Management of Celphos (Aluminum Phosphide) Poisoning
I must clarify that the evidence provided addresses organophosphate poisoning, NOT aluminum phosphide (Celphos) poisoning—these are entirely different toxicological entities requiring fundamentally different management approaches. Aluminum phosphide releases phosphine gas and causes severe cardiovascular collapse, metabolic acidosis, and multi-organ failure through mechanisms completely unrelated to cholinesterase inhibition.
Critical Distinction
Celphos (aluminum phosphide) poisoning does NOT respond to atropine, pralidoxime, or cholinesterase-based therapies. The provided guidelines 1 are specific to organophosphate compounds that inhibit acetylcholinesterase, while aluminum phosphide acts through phosphine gas generation causing direct cellular toxicity, mitochondrial dysfunction, and cardiovascular collapse.

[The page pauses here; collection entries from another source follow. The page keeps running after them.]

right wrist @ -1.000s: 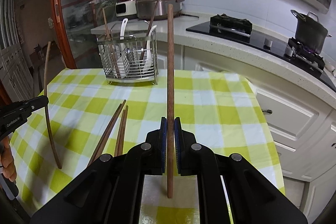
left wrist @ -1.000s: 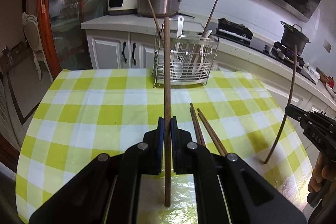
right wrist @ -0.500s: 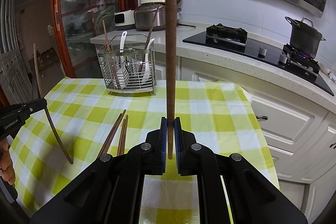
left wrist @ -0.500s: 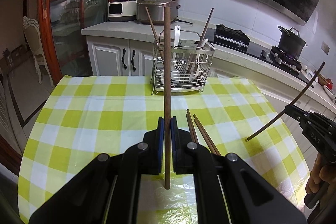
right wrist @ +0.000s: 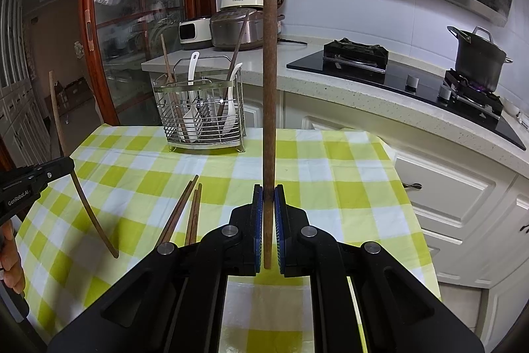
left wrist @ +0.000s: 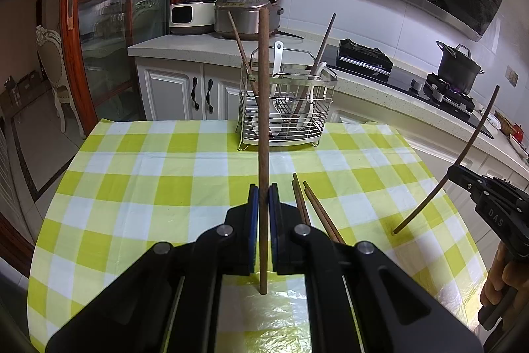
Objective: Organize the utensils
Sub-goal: 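Lift both held chopsticks upright and carry them toward the wire rack, then lower both chopsticks into the wire rack and open both tools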
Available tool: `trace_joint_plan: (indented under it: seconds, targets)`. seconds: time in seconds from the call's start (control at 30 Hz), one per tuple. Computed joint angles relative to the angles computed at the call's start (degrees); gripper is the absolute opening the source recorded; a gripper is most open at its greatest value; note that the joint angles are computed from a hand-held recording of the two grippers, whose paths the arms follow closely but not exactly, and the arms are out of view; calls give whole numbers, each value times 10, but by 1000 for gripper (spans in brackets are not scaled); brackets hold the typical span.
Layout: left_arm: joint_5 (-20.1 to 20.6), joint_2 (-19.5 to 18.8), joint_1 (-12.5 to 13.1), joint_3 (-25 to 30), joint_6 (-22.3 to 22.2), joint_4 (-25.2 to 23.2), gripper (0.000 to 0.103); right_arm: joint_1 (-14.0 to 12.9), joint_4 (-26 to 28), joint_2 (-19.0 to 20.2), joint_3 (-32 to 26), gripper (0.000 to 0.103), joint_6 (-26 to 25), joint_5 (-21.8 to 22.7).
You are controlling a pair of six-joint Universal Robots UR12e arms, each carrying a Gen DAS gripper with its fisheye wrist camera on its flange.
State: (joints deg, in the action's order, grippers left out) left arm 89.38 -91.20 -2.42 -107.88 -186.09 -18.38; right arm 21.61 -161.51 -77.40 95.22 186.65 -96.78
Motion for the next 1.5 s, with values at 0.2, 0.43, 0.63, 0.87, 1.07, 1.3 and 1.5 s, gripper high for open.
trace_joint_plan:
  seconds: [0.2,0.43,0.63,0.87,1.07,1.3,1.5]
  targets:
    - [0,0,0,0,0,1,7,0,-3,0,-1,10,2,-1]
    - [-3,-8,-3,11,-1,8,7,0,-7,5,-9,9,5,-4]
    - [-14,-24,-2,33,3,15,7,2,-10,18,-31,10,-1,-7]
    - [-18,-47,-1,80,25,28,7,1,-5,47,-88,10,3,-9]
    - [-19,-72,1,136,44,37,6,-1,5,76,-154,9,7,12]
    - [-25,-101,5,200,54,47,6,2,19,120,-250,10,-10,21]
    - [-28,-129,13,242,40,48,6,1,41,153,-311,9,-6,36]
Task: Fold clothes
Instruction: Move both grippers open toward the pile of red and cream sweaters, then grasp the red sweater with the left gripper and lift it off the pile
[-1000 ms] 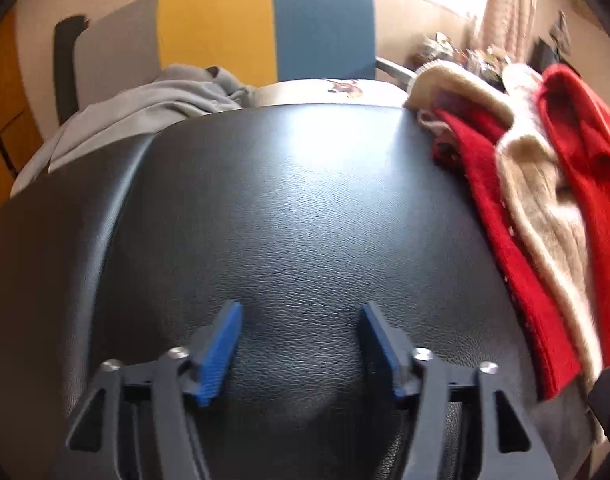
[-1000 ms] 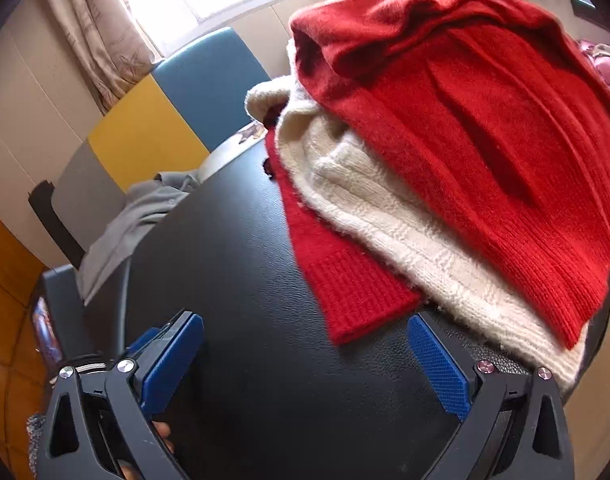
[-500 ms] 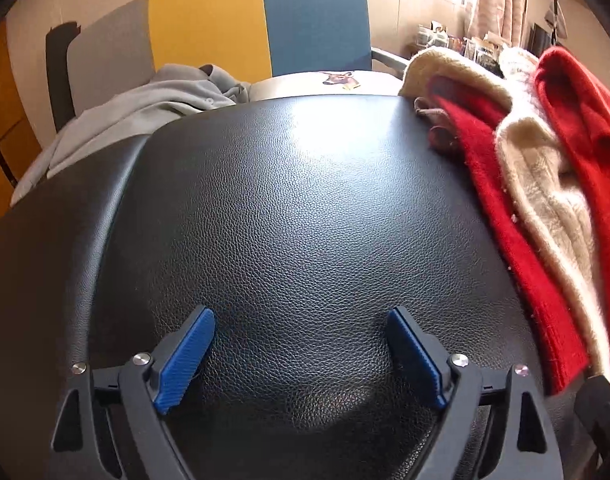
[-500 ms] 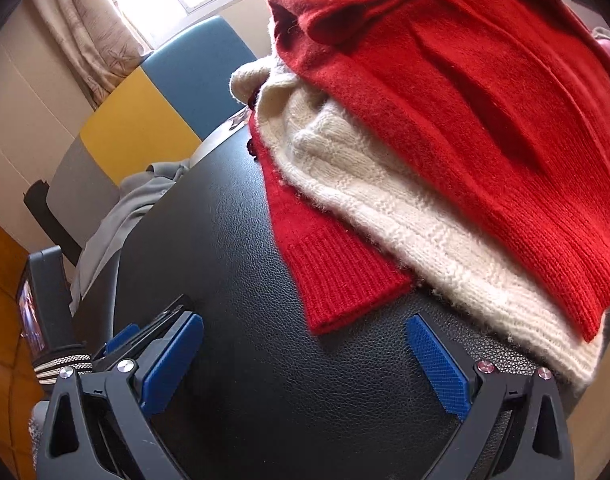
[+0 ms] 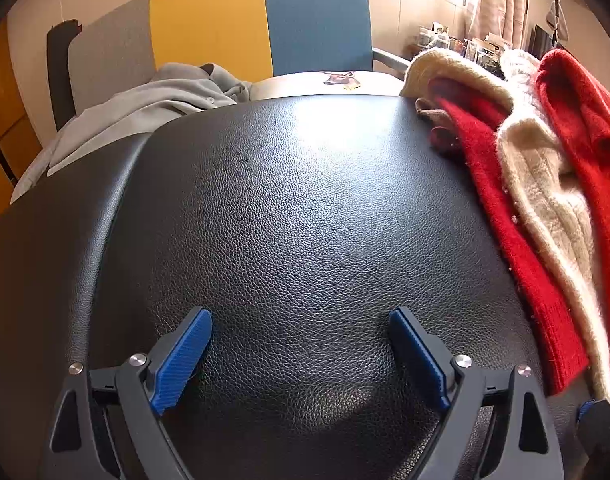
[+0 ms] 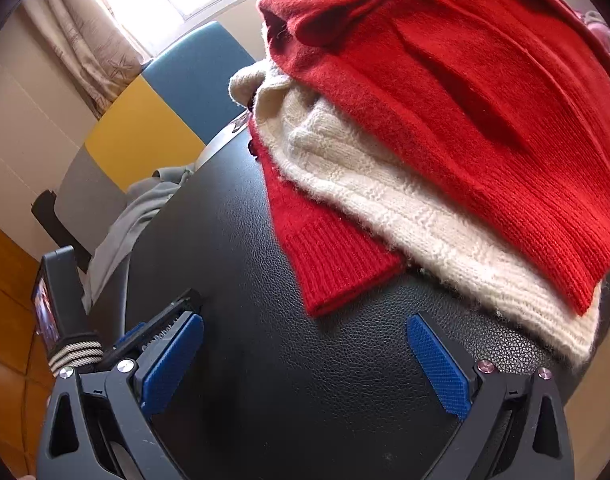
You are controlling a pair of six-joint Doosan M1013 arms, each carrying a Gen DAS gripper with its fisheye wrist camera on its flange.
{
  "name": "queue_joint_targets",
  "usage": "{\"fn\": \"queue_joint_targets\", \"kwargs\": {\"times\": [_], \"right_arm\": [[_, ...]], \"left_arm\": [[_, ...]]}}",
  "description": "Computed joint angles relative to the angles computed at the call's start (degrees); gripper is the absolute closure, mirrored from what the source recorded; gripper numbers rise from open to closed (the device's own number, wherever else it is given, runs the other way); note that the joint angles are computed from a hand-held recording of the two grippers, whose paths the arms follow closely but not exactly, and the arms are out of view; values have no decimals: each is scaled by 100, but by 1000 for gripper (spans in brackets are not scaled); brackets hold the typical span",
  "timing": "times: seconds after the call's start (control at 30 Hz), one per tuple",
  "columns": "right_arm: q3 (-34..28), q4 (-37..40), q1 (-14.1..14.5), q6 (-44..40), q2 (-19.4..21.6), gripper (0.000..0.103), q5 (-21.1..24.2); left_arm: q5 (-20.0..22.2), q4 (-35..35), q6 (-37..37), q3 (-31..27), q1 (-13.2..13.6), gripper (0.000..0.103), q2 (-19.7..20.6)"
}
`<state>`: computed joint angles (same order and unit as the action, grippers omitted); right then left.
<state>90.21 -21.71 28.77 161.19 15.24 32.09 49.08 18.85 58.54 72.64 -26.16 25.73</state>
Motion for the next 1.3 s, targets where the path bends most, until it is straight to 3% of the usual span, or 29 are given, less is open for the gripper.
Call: {"fn": "queue_joint_targets", "kwargs": {"times": [0.23,0.4,0.6,0.73,0.77,0.8,0.83,0.93,0.97,1.0,1.07,1.23,1.3], "right_arm": [[-28,137,-47,-262,21,0,-46],[-109,405,-88,-937,-15,0,162],[-99,-46,-182,-1232,-290,0,146],[-1,-586,-317,-939,-540,0,180],[11,-642,-381,-940,-593,0,208],[21,-694,-447,-945,-645,0,234],[24,-822,-510,-935,-695,0,285],[-199,-1763,-588,-1108,-661,0,940],[-291,-2048,-630,-1280,-625,0,1163],[-364,-2189,-705,-1492,-594,0,1273],[-505,-1951,-931,-2001,-539,0,1266],[-700,-627,-1504,-2707,-444,0,940],[-706,-56,-1648,-2944,-412,0,712]], "left_arm": [[7,-22,10,-10,1,10,5],[44,-2,21,-24,-5,9,10],[545,-890,952,-346,143,8,123],[629,-664,803,-368,86,2,157],[650,-684,821,-387,63,8,151],[543,-912,988,-372,80,30,103],[434,-1118,1162,-360,88,34,50],[-8,-2189,2275,-479,78,31,-100],[-39,-2904,2827,-603,121,29,-81],[31,-3494,3238,-783,147,18,-18],[219,-3951,3534,-1206,109,16,168],[590,-3251,3740,-2609,-238,16,868],[1185,-3331,3949,-3485,-289,16,1357]]}}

Management Principles for Aluminum Phosphide Poisoning (Based on General Medical Knowledge)
Immediate Stabilization
- Ensure personal protective equipment and adequate ventilation as phosphine gas can harm healthcare providers through secondary exposure
- Secure airway early with endotracheal intubation for severe cases, as respiratory failure develops rapidly
- Aggressive fluid resuscitation with crystalloids for hypotension and shock
- Vasopressor support (norepinephrine, dopamine) is typically required for refractory hypotension
Specific Interventions
- Gastric lavage with potassium permanganate or sodium bicarbonate may be considered if presentation is within 1-2 hours to oxidize remaining phosphide
- Magnesium sulfate has been studied as adjunctive therapy for cardiac protection
- Sodium bicarbonate for severe metabolic acidosis
- N-acetylcysteine has been investigated for antioxidant effects
- Avoid gastric lavage with water alone as it may accelerate phosphine gas release
Monitoring and Supportive Care
- Continuous cardiac monitoring for dysrhythmias (ventricular tachycardia, heart block)
- Serial arterial blood gases to monitor metabolic acidosis
- Echocardiography to assess cardiac function
- Hemodialysis may be needed for renal failure but does not remove phosphine
Common Pitfalls
- Do NOT use organophosphate protocols (atropine, pralidoxime) as they are ineffective and waste critical time
- Do NOT delay supportive care while searching for specific antidotes—none exist with strong evidence
- Prognosis is poor with mortality rates of 40-100% depending on dose ingested
Key Takeaway
If you are treating actual Celphos/aluminum phosphide poisoning, contact your regional poison control center immediately (1-800-222-1222 in the US) as this is a highly lethal poisoning requiring expert guidance and primarily supportive care, not the cholinesterase-based therapies described in the provided organophosphate guidelines 1, 2, 3.